Note: we're talking µsecs here, not usually something to worry about. And it's unlikely that other benchmarks see similarly "high" speedups as the one for fractions (due to the relatively high likelihood of the GCD being 1 there).

I'm ok with closing this ticket as "won't fix".

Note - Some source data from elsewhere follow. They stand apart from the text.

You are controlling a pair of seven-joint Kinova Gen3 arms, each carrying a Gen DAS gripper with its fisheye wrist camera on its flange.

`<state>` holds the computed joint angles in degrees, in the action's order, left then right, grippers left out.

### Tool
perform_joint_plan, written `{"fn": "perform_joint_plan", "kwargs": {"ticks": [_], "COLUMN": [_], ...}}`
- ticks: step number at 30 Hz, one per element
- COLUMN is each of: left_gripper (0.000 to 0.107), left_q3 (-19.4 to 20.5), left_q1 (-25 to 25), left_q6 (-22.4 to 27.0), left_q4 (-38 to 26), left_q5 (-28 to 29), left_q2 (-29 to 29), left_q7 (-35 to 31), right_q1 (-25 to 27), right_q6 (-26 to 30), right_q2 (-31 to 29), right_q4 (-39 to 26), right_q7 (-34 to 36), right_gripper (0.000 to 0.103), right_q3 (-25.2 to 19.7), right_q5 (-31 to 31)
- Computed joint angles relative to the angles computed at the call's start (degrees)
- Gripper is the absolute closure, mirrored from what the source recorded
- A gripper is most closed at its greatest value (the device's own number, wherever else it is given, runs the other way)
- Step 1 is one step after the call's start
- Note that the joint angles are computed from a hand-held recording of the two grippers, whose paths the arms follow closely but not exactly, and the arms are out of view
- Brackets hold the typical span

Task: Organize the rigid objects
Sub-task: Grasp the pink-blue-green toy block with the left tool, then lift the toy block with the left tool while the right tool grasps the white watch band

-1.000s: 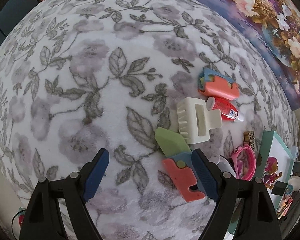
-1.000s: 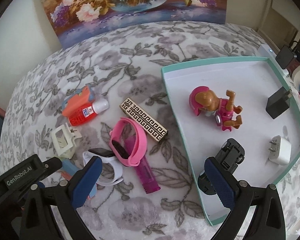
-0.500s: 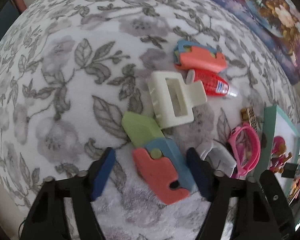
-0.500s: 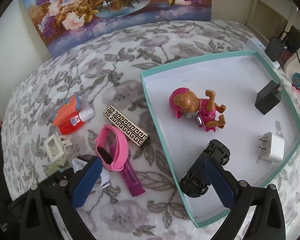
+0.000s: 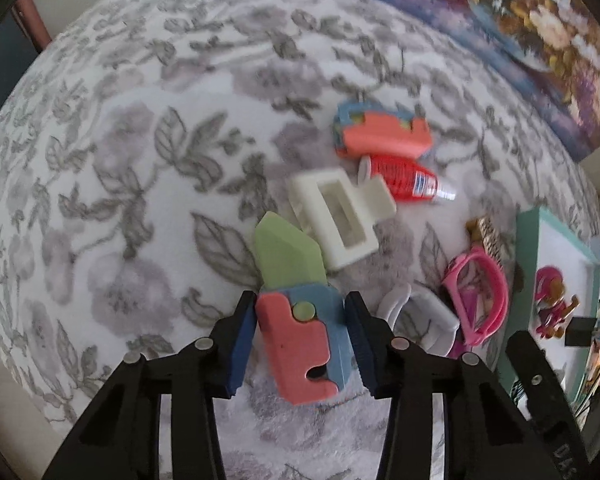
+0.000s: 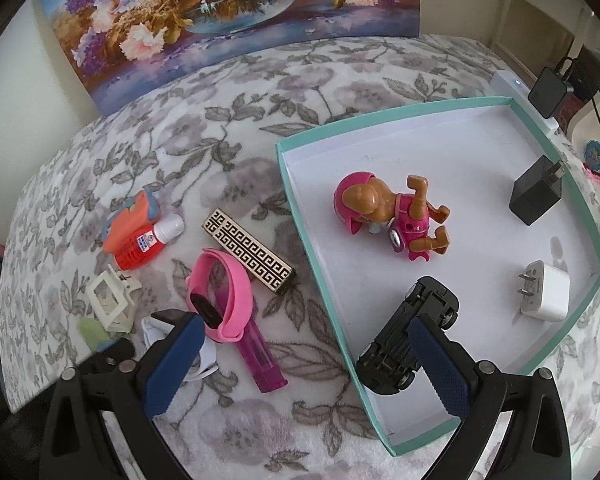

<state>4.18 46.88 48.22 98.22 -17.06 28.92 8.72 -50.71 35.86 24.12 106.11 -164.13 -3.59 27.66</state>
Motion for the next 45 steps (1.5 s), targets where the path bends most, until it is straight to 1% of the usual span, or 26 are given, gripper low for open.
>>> {"fn": "perform_joint_plan", "kwargs": {"ticks": [2,5,9,11,14,16,20,21,23,26,28,31,36,41,45], "left_gripper": [0.061,0.061,0.062,0.062,0.063,0.063,0.063,0.063,0.063,0.063,0.063,0.063,0.063,0.063,0.063], "left_q3": [-0.4,-0.8,-1.44,-1.39,-0.32,0.05,1.93,2.29,2.84,3.47,3.74,4.07,4.72,4.9,4.89], "left_q1": [0.63,1.09,2.85,2.58,2.47,2.22,0.45,-0.04,-0.63,-1.16,-1.5,-1.98,-2.74,-3.4,-3.75], "left_q6": [1.15,1.02,3.14,2.79,4.07,3.72,4.35,4.43,4.35,4.12,3.55,2.57,1.56,-0.47,-1.56], "left_q4": [-0.74,-0.34,0.21,2.21,4.25,7.47,10.18,10.51,11.31,12.25,13.12,14.33,15.52,16.81,17.38], "left_q5": [-0.64,-1.55,-4.58,-6.01,-7.86,-8.66,-9.31,-9.4,-9.77,-10.27,-10.59,-10.99,-11.28,-11.5,-11.85], "left_q2": [-0.26,-1.34,-3.09,-4.53,-7.23,-9.45,-11.11,-11.18,-11.62,-12.3,-12.84,-13.67,-14.41,-14.86,-15.18], "left_q7": [0.85,2.76,7.11,8.83,12.78,14.9,17.86,18.22,19.13,20.65,21.52,22.8,23.91,24.45,24.56], "right_q1": [0.01,-0.2,-0.91,-1.06,-0.79,-1.02,-2.4,-1.54,1.18,1.29,0.96,0.26,-1.67,-6.93,-6.33], "right_q6": [-0.04,-0.08,-0.35,-0.95,-2.56,-3.54,-4.82,-6.17,-9.7,-11.75,-11.81,-11.7,-9.65,-5.38,-4.4], "right_q2": [-0.04,-0.24,-0.55,-0.56,-0.5,-0.4,-0.11,-0.1,-0.09,0.5,1.11,1.98,3.65,5.57,6.6], "right_q4": [-0.04,-0.07,-0.07,-0.08,0.01,0.11,-0.17,0.04,0.75,0.75,0.14,-0.77,-3.06,-6.0,-7.3], "right_q7": [0.17,0.1,-0.28,-0.01,1.14,1.36,2.33,3.6,7.19,10.64,12.74,15.11,17.38,14.25,15.07], "right_gripper": [0.0,0.0,0.0,0.0,0.0,0.0,0.0,0.0,0.0,0.007,0.011,0.013,0.014,0.015,0.019], "right_q3": [-0.1,-0.09,0.0,-0.24,-0.86,-0.78,-0.34,-1.16,-3.16,-3.09,-2.8,-2.22,-1.06,2.51,0.8], "right_q5": [0.02,0.25,1.46,1.86,1.32,1.0,1.76,0.91,-2.82,-5.83,-7.35,-9.18,-10.28,-6.82,-6.26]}}
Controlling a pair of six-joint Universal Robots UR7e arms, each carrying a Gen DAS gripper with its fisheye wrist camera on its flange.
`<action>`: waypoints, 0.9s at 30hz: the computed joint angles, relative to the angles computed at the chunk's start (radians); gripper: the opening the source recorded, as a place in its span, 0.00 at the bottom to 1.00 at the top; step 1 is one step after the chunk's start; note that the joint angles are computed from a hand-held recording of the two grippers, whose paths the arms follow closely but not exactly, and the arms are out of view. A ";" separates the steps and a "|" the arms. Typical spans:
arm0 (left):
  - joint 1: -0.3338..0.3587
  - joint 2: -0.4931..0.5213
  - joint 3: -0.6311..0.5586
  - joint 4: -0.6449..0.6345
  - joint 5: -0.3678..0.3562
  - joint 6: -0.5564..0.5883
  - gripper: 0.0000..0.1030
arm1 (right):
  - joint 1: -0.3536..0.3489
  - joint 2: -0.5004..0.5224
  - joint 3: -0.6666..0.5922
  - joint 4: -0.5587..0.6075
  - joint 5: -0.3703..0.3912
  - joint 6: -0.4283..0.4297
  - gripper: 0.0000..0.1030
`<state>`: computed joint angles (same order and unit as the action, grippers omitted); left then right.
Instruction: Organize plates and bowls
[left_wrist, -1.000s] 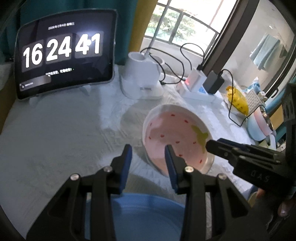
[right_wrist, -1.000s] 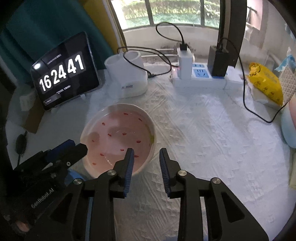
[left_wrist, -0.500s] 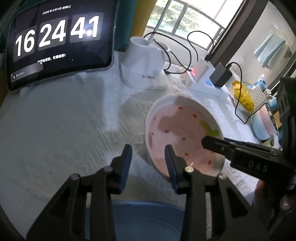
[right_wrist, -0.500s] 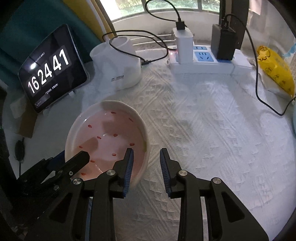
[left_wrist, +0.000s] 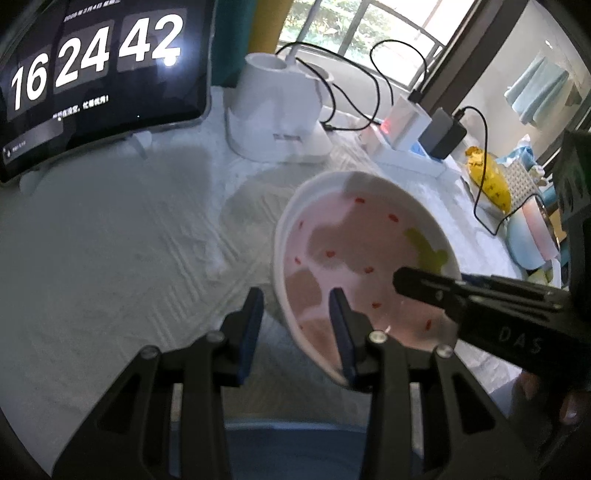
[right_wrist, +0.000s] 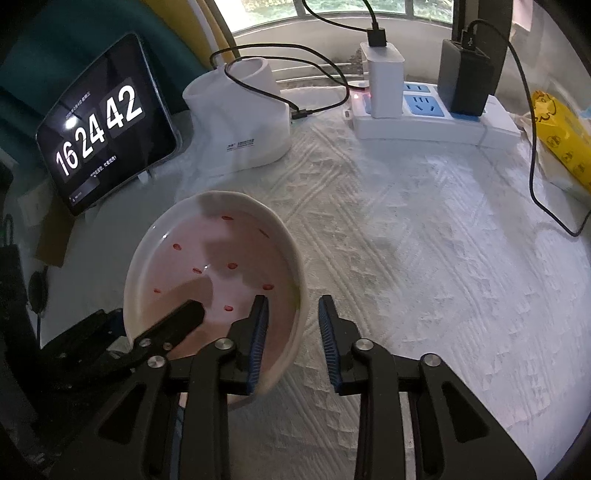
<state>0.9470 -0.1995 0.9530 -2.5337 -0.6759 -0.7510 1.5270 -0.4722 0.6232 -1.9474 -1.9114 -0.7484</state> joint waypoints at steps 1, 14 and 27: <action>0.000 0.003 -0.003 -0.007 0.003 0.011 0.37 | -0.001 0.000 0.001 0.003 0.005 -0.003 0.17; -0.010 0.019 -0.007 -0.059 0.025 0.057 0.27 | -0.005 -0.024 0.038 -0.024 0.042 -0.015 0.11; -0.046 0.020 0.005 -0.102 0.086 0.098 0.27 | -0.011 -0.100 0.163 -0.162 0.100 -0.046 0.09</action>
<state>0.9006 -0.1800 0.9577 -2.6357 -0.5897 -0.6535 1.5157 -0.5719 0.7865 -2.1098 -1.8109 -0.7946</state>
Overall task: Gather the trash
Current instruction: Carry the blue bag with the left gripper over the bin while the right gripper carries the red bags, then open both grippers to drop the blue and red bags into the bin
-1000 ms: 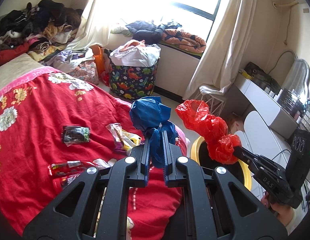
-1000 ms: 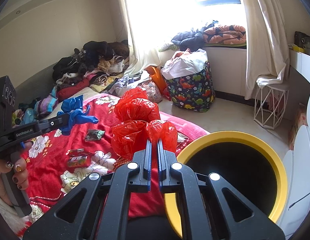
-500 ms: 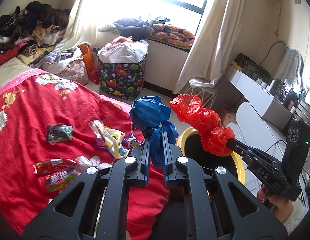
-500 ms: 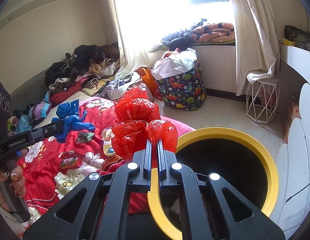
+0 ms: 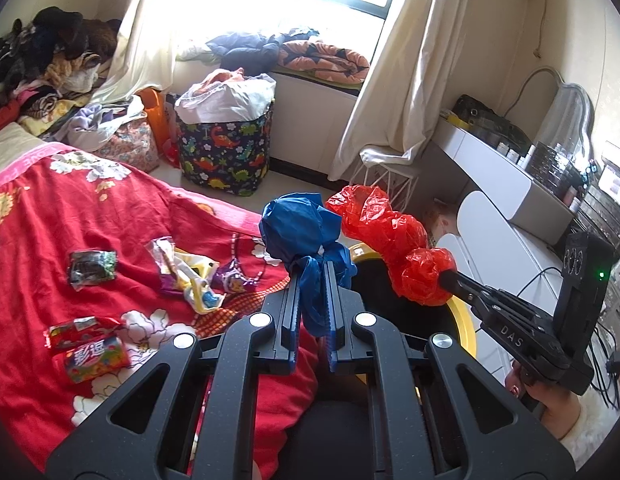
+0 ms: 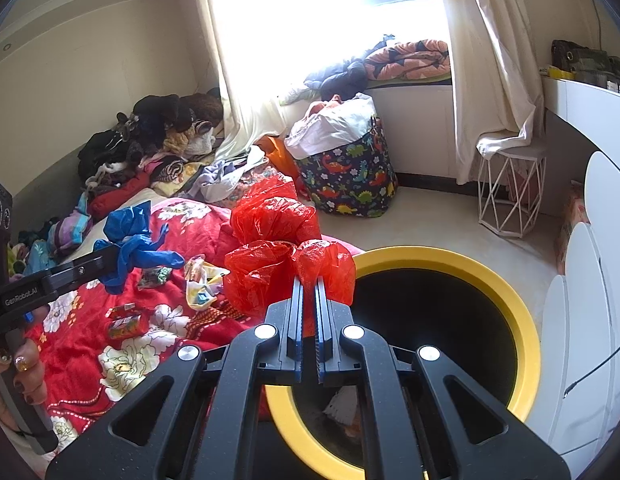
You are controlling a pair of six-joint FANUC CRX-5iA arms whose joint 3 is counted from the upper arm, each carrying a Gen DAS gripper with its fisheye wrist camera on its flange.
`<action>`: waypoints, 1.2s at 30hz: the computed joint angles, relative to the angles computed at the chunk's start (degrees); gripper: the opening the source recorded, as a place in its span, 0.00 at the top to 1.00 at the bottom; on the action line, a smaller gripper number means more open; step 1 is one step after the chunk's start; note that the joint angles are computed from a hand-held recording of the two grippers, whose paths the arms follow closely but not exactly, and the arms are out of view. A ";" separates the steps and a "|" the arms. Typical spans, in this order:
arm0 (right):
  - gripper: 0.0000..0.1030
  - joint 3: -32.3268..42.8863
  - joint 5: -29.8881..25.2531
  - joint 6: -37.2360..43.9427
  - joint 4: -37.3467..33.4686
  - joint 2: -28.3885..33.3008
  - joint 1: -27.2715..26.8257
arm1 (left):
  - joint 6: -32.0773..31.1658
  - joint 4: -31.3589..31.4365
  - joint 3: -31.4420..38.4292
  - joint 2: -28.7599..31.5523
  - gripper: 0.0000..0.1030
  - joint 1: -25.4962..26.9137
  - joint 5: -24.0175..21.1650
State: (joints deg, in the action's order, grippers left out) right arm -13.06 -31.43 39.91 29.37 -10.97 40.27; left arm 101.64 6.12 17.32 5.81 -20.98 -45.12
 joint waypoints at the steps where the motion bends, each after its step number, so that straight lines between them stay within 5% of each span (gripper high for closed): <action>1: 0.95 -0.22 0.06 -0.30 0.15 -0.16 -0.16 | -0.10 0.08 0.04 0.07 0.94 -0.08 0.00; 36: 0.95 -3.78 -1.47 -6.41 0.23 -1.68 -5.49 | -4.65 2.70 4.79 6.24 0.94 -4.15 -1.90</action>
State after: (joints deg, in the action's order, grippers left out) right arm -16.83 -32.89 33.51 29.60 -12.65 34.78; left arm 96.99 8.82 22.11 12.05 -25.13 -47.02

One more comment: I also benchmarked the change in long_true_div() now and found that it's only a minor improvement for large numbers and a *pessimisation* for small numbers:

Before:

$ ./python -m timeit -s 'x = 5' 'x / -1'
10000000 loops, best of 3: 0.0313 usec per loop
$ ./python -m timeit -s 'x = 5' 'x / 1'
10000000 loops, best of 3: 0.0307 usec per loop

$ ./python -m timeit -s 'x = 2**200 + 3**234 + 5**89 + 7**123' 'x / 1'
10000000 loops, best of 3: 0.101 usec per loop
$ ./python -m timeit -s 'x = 2**200 + 3**234 + 5**89 + 7**123' 'x / -1'
10000000 loops, best of 3: 0.104 usec per loop

Patched:

$ ./python -m timeit -s 'x = 5' 'x / 1'                                  
10000000 loops, best of 3: 0.0569 usec per loop
$ ./python -m timeit -s 'x = 5' 'x / -1'
10000000 loops, best of 3: 0.0576 usec per loop

$ ./python -m timeit -s 'x = 2**200 + 3**234 + 5**89 + 7**123' 'x / -1'
10000000 loops, best of 3: 0.056 usec per loop
$ ./python -m timeit -s 'x = 2**200 + 3**234 + 5**89 + 7**123' 'x / 1' 
10000000 loops, best of 3: 0.056 usec per loop

$ ./python -m timeit -s 'x = 2**200 + 3**234 + 5**89 + 7**123' 'x / -2'
10000000 loops, best of 3: 0.106 usec per loop

So, just for completeness, here's the patch without that part, with changes only in l_divmod() and long_mul(), with the timeit results as given in my previous comment.

From reading the discussion thread, it looks like the consensus is to not apply this set of patches because the speed-up is unfortunately small. Closing as won't-fix; please re-open if someone wishes to pursue this again.